● **YOUR TASK**:
All records are to be transcribed in full; any pictures among them are to be skipped.

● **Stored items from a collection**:
---------------

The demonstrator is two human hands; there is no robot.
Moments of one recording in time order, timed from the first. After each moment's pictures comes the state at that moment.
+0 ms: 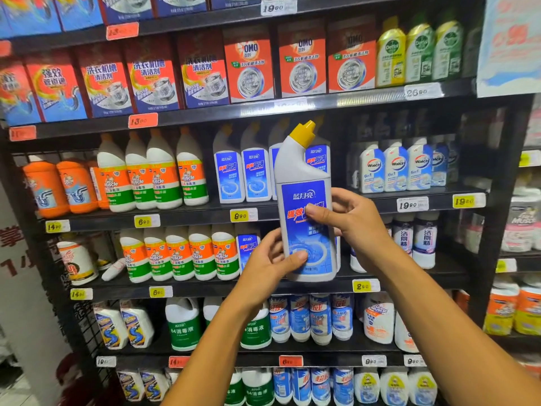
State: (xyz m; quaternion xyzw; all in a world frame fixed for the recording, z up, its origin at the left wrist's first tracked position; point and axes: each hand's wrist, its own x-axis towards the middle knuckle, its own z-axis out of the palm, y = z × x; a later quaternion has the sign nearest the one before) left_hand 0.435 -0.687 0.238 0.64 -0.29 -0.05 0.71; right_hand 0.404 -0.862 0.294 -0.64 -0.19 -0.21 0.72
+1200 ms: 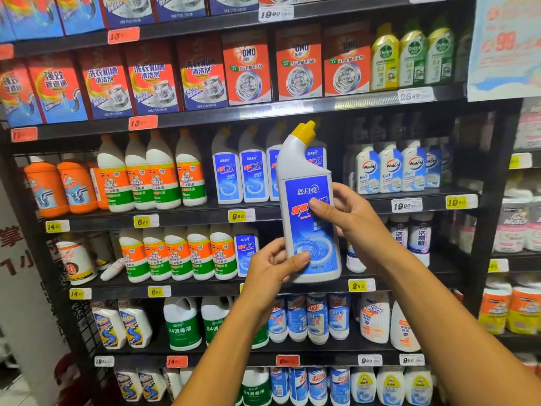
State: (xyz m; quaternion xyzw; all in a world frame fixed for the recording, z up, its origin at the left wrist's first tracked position) left_hand 0.420 -0.700 0.229 0.58 -0.28 -0.06 0.77; right_hand 0.395 -0.870 0.296 -0.65 -0.20 -0.18 0.71
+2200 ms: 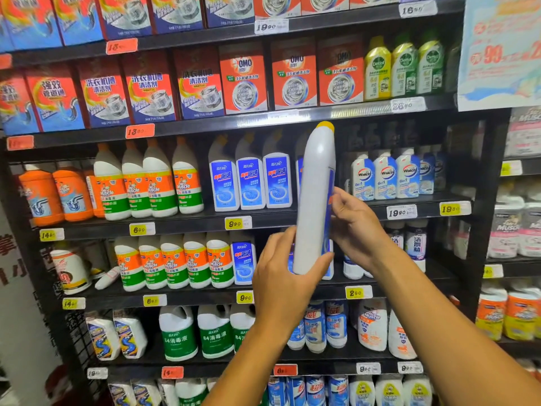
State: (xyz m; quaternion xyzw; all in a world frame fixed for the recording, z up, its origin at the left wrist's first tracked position) left_hand 0.392 -0.732 0.240 0.74 -0.26 0.35 0.51; right_hand 0.414 -0.883 0.297 -0.58 -0.17 -0.16 0.78
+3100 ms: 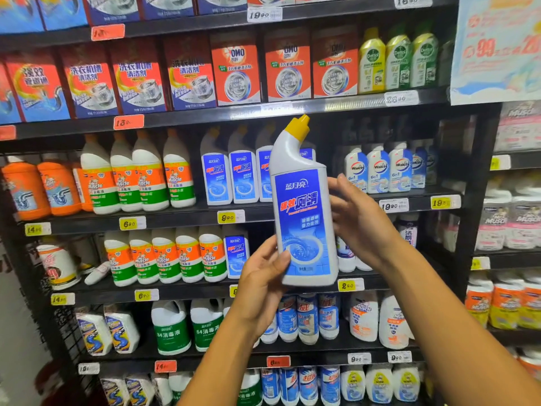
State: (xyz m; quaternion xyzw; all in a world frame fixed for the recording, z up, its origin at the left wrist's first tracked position) left_hand 0.408 -0.708 0.226 0.43 -0.29 -0.12 0.85; right_hand 0.385 -0.883 0.305 -0.62 -0.18 -0.17 0.75
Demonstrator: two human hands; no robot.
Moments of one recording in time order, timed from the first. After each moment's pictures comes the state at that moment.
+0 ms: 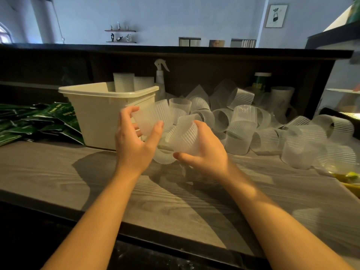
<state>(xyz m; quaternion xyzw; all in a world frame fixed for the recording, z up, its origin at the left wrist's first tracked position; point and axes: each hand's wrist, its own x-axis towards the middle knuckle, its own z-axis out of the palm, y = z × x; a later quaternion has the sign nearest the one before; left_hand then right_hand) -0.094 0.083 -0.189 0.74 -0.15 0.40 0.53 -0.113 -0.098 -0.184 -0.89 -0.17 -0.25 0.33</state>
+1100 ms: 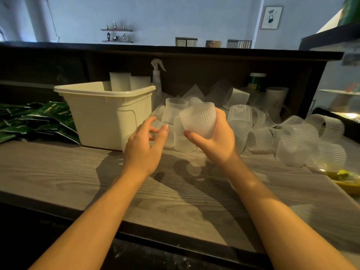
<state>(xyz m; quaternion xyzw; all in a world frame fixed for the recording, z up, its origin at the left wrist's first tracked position) -0.089 0.068 -0.200 0.82 -0.14 0.32 0.46 -0.110 -0.116 -0.173 -0.81 -0.13 -0.36 0.45</state>
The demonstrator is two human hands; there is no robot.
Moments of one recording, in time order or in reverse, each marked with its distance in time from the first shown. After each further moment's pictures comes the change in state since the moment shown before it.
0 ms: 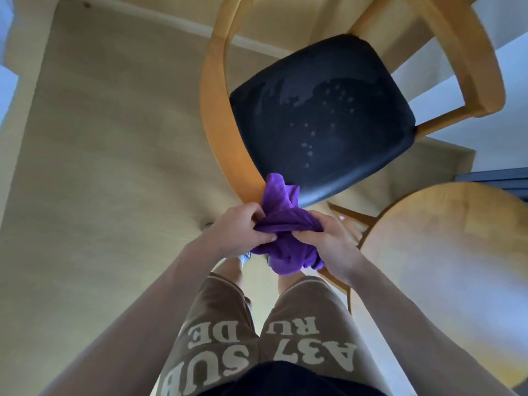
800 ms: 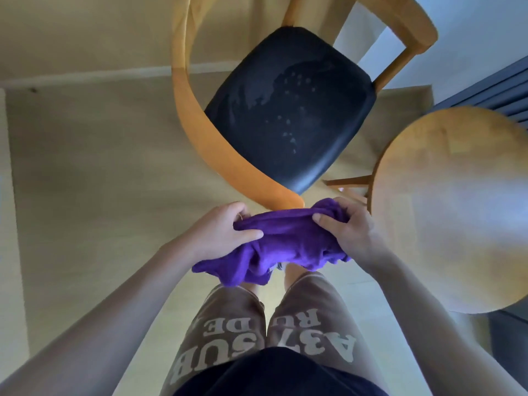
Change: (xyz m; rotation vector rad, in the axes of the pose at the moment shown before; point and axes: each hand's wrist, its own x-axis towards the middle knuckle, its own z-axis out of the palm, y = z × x) left_hand -0.028 -0.039 -0.081 0.197 -0.176 0.239; right_hand -0.045 0.033 0.048 0.112 0.465 -0.180
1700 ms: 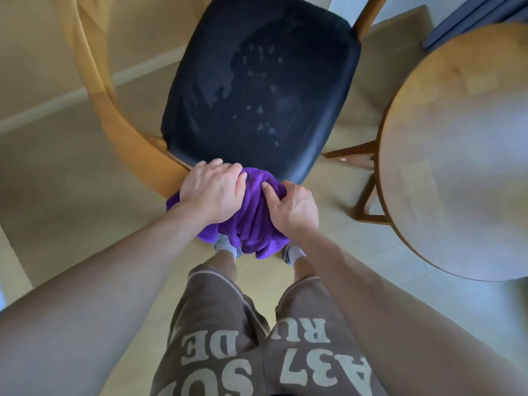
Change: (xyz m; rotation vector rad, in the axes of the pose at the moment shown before) left_hand 0.172 0.011 -0.021 0.915 0.228 0.375; right_hand 0.133 0.044 0.100 -0.238 0.266 0.146
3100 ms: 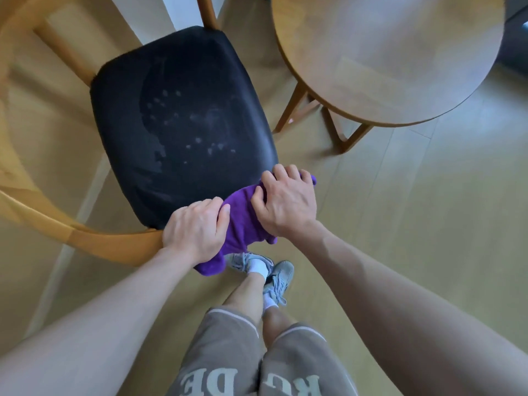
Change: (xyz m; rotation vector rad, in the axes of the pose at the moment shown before) left_hand 0.017 -0.067 -0.018 0.092 -0.077 0.648; right_hand -0.045 -0.044 0.052 -0.277 0.623 0.192
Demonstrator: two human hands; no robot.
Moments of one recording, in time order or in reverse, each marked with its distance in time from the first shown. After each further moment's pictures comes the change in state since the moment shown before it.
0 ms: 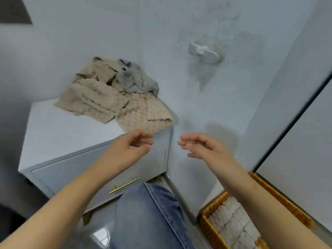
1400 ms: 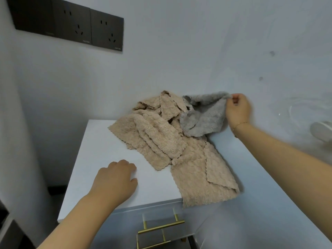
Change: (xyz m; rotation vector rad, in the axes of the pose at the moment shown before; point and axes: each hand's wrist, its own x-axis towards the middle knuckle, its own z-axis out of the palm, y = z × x) left_hand 0.069 -0.119 -0.145 0.872 0.143 -0.298; right_hand 0.371 -0.088 0.078 -0.277 0.520 -0.412
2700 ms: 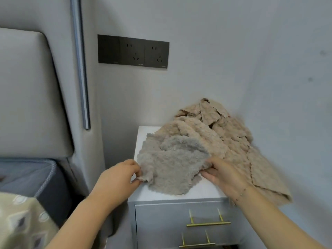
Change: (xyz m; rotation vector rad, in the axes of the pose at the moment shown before) left_hand -0.072 -0.092 -0.040 -0.019 0.125 -0.004; right_hand -0.214 -0.041 0.038 0.625 -0.712 0.892
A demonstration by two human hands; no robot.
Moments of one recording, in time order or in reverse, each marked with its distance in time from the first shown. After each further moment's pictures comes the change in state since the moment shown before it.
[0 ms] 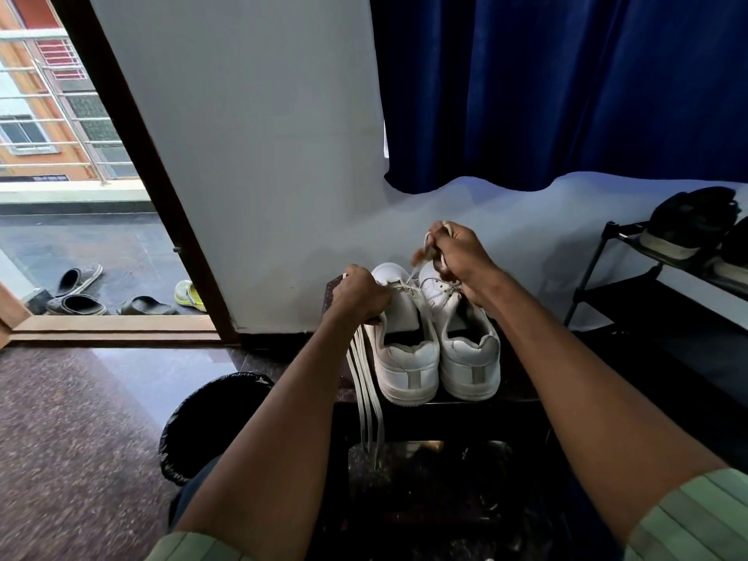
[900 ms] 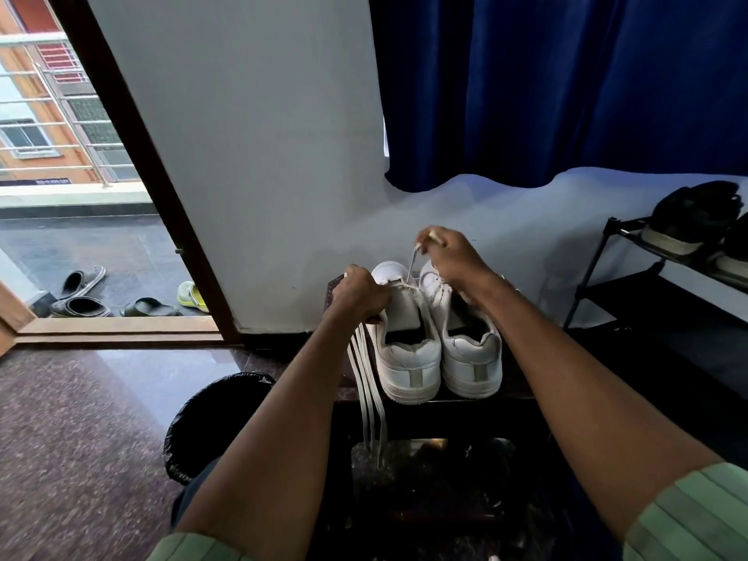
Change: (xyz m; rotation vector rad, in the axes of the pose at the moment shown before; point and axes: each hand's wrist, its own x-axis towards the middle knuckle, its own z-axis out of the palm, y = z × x) left_hand 0.002 0.000 -0.001 -0.004 -0.027 -0.018; right_hand -0.001 0.006 0.003 -0.265 0.005 -0.083
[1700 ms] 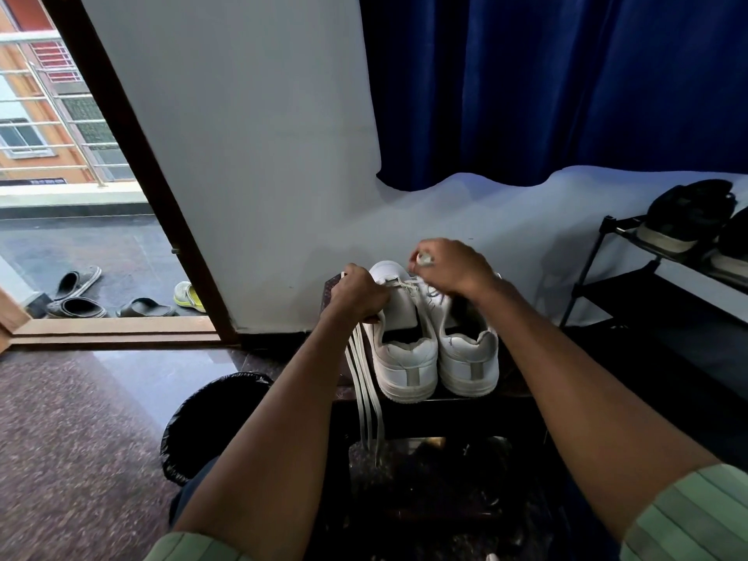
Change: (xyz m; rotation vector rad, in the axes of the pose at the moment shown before) left_hand -0.011 0.005 -0.002 0.070 -0.001 0.005; right_hand 0.001 0.004 -0.009 -0.783 -0.115 -0.028
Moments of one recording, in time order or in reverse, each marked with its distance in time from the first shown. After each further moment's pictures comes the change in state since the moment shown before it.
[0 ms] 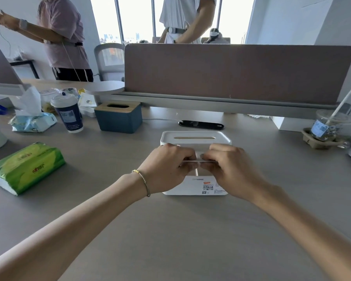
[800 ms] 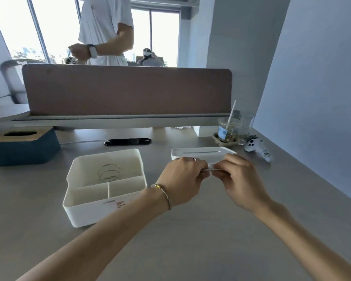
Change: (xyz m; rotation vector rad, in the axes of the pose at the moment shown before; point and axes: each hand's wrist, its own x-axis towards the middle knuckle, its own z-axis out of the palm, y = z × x) left_hand 0.093 0.173 0.096 -0.124 0.075 0.336; right_hand -0.139 0.117 -0.106 -0.199 0.266 0.269
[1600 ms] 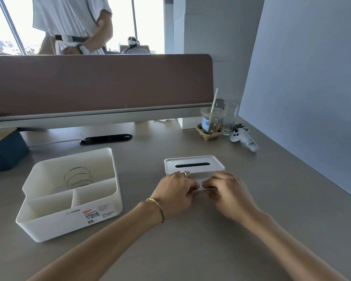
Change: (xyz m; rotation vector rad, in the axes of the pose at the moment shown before) left_hand 0.007 -0.002 0.082 0.017 -0.301 -0.044; right_hand -0.050 0.055 0.031 -0.055 -0.233 0.218
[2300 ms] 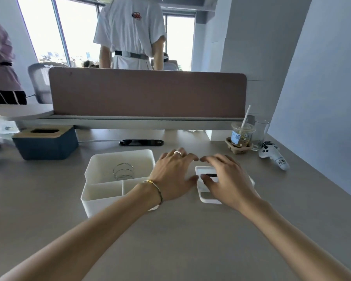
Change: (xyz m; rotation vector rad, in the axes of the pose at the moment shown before) left_hand -0.044 -0.040 -0.090 0.142 0.220 -0.129; right_hand 0.053 -0.101 -0.024 -0.008 0.030 -0.058
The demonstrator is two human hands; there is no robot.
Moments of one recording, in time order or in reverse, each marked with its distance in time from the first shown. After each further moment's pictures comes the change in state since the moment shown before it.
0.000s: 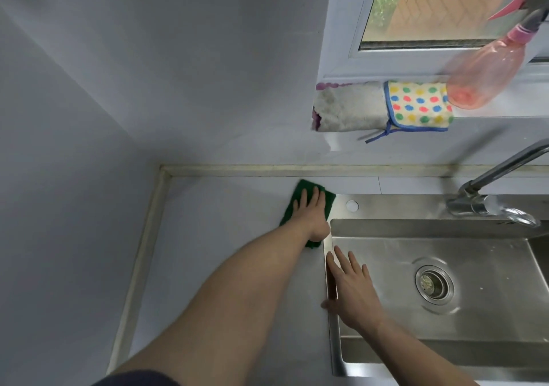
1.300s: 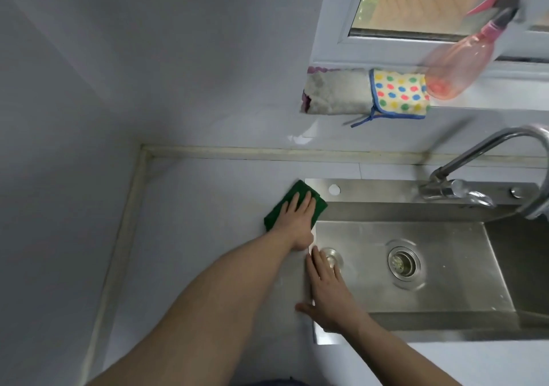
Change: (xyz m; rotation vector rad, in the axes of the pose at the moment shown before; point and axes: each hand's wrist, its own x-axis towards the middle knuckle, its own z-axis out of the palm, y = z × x) left_hand -0.038 -0.008 0.046 0.136 0.043 0.138; right_hand -0.039 -0.011 0.030 0.035 -0.040 -0.112
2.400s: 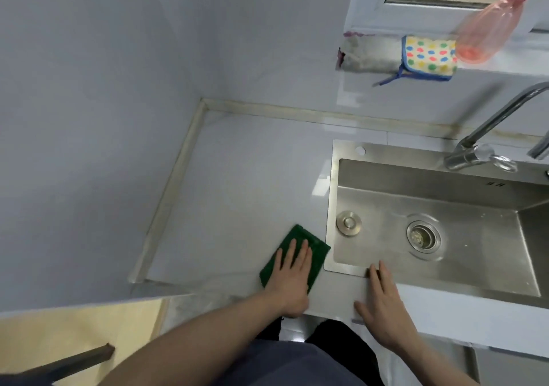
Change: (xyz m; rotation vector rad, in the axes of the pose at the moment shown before) left_hand -0.220 0.046 0.198 0.029 0.023 -0.148; right_hand -0.153 0.077 0.100 0.112 0.116 0.115
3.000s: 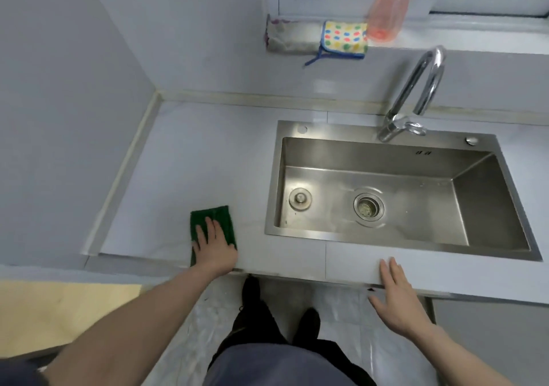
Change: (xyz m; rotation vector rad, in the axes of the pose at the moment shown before) left_hand -0.023 0.015 0.012 -0.300 0.113 -0.574; right_hand -0.088 0.166 -0.039 0.012 -0.076 0.163
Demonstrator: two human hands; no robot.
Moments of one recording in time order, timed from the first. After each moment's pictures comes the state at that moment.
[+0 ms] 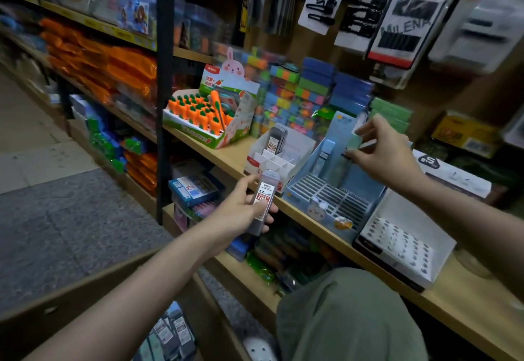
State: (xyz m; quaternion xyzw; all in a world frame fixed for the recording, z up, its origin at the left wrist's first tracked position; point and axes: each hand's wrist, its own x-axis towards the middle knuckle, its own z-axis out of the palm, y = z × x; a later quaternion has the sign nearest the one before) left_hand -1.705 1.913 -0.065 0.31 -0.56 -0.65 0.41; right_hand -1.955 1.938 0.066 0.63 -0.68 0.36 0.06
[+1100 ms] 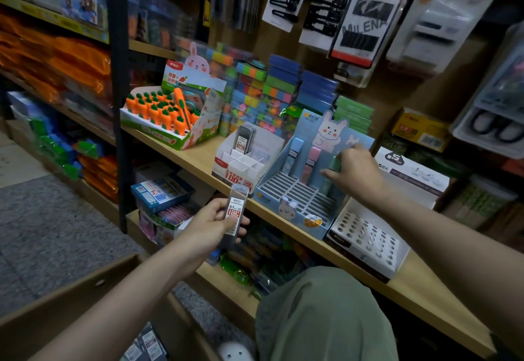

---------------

● **SOLUTION TO THE PROBLEM**:
The demonstrator is two human hands; there is no robot.
Moments of one recording in time order, timed from the first. After each moment's pictures comes the state at that moment.
+0 ms: 
State: (xyz m; quaternion xyzw; all in a world frame fixed for the recording, z up, its origin at the left wrist's first tracked position; point and axes: each hand's wrist, its own x-axis towards the middle knuckle, its own z-axis out of the palm, y = z × x; a later quaternion has the sign nearest the one before) left_hand 0.435 -0.687 0.238 0.64 -0.29 -0.05 0.71; right_hand 0.404 -0.862 0.294 -0.64 -0.19 -0.21 0.72
+1200 ms: 
State: (xyz m; quaternion xyzw; all in a world frame fixed for the recording, z up, its origin at the left wrist's first tracked position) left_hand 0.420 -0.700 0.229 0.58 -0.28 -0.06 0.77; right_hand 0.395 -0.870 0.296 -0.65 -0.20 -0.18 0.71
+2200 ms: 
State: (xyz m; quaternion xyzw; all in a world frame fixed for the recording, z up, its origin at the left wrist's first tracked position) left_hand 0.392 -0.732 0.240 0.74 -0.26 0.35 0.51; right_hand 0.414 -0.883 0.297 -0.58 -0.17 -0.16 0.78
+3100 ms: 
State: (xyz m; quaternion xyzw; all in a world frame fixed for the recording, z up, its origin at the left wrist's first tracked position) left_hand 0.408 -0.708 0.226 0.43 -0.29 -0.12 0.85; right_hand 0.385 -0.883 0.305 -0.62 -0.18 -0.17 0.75
Demonstrator: two human hands; no robot.
Moments of one recording in time order, timed from the first. After each moment's pictures comes the state at that moment.
+0 ms: 
<state>(xyz m; quaternion xyzw; all in a world frame fixed for the recording, z up, its origin at the left wrist's first tracked position; point and axes: each hand's wrist, its own x-axis towards the middle knuckle, its own z-axis out of the palm, y = z × x; a later quaternion has the sign nearest the one before; left_hand then right_hand) -0.094 0.083 -0.189 0.74 -0.15 0.40 0.53 -0.113 -0.098 -0.184 -0.89 -0.17 -0.25 0.33</state>
+1100 ms: 
<state>(xyz m; quaternion xyzw; all in a world frame fixed for the recording, z up, its origin at the left wrist's first tracked position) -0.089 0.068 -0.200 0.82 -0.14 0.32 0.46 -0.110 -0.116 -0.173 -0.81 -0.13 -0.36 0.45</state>
The demonstrator is two human hands; there is no robot.
Moments of one recording, in time order or in reverse, each marked with its distance in time from the first shown. After each further moment's pictures comes the change in state since the moment shown before it.
0 ms: 
800 ms: 
Change: (xyz m; rotation vector rad, in the axes of the pose at the moment shown before; point and axes: each hand's wrist, its own x-axis towards the middle knuckle, its own z-axis out of the palm, y = z × x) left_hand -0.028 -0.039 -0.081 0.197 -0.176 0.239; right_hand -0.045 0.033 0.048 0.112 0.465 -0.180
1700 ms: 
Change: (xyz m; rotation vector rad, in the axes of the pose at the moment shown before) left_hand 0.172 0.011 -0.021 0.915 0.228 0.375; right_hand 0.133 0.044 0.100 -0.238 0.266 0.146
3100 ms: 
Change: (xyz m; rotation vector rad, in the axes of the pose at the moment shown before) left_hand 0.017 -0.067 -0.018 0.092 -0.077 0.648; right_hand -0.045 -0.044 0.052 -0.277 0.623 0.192
Demonstrator: two human hands; no robot.
Moments of one recording, in time order or in reverse, each marked with its distance in time from the first shown. After each further moment's pictures comes the change in state since the moment shown before it.
0 ms: 
1400 ms: 
Change: (xyz m; rotation vector rad, in the axes of the pose at the moment shown before; point and axes: each hand's wrist, its own x-axis towards the middle knuckle, its own z-axis out of the palm, y = z × x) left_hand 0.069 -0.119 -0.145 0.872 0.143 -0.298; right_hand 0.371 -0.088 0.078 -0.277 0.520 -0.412
2700 ms: 
Change: (xyz m; rotation vector rad, in the axes of the pose at the moment shown before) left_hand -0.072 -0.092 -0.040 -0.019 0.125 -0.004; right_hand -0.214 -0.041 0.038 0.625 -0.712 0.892
A demonstration by two human hands; no robot.
Moments of one recording, in time order or in reverse, each marked with its distance in time from the first shown. After each further moment's pictures comes the change in state since the moment shown before it.
[0 ms] 
[900 ms] 
Change: (xyz m; rotation vector rad, in the axes of the pose at the moment shown before; point and axes: each hand's wrist, its own x-axis towards the middle knuckle, its own z-axis out of the palm, y = z × x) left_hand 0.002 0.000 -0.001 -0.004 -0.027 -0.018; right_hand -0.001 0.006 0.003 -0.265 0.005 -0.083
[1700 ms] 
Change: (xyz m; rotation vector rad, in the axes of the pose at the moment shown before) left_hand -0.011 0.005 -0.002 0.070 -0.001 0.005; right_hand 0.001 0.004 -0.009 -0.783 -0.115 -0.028
Moments of one recording, in time order or in reverse, each marked with its distance in time from the first shown. After each further moment's pictures comes the change in state since the moment shown before it.
[0 ms] 
[800 ms] 
Change: (xyz m; rotation vector rad, in the axes of the pose at the moment shown before; point and axes: each hand's wrist, its own x-axis towards the middle knuckle, its own z-axis out of the palm, y = z × x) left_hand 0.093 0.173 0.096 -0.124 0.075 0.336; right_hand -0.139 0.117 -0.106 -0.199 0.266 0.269
[1600 ms] 
Change: (xyz m; rotation vector rad, in the axes of the pose at the moment shown before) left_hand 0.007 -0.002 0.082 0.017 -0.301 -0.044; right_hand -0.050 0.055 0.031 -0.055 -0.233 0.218
[2300 ms] 
Change: (xyz m; rotation vector rad, in the axes of the pose at the moment shown before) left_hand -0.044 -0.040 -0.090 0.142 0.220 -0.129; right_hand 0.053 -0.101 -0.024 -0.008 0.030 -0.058
The demonstrator is two human hands; there is no robot.
Moments of one recording, in time order or in reverse, each marked with its distance in time from the first shown. After each further moment's pictures comes the change in state since the moment shown before it.
0.000s: 
1.300s: 
Change: (xyz m; rotation vector rad, in the axes of the pose at the moment shown before; point and axes: each hand's wrist, its own x-axis towards the middle knuckle, its own z-axis out of the palm, y = z × x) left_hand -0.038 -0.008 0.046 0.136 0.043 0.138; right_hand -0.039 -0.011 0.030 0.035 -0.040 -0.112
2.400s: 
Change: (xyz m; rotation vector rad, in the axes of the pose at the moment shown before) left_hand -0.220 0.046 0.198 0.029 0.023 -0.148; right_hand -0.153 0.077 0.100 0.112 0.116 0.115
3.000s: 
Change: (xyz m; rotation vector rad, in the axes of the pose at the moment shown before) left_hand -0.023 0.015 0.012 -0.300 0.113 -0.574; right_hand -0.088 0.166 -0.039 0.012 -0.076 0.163
Demonstrator: two human hands; no robot.
Moments of one recording in time order, timed from the first. After each moment's pictures comes the state at that moment.
[+0 ms] 
State: (xyz m; quaternion xyzw; all in a world frame fixed for the recording, z up, its origin at the left wrist's first tracked position; point and axes: each hand's wrist, its own x-axis towards the middle knuckle, its own z-axis out of the palm, y = z × x; a later quaternion has the sign nearest the one before) left_hand -1.705 1.913 -0.065 0.31 -0.56 -0.65 0.41; right_hand -1.955 1.938 0.066 0.63 -0.68 0.36 0.06
[+1100 ms] 

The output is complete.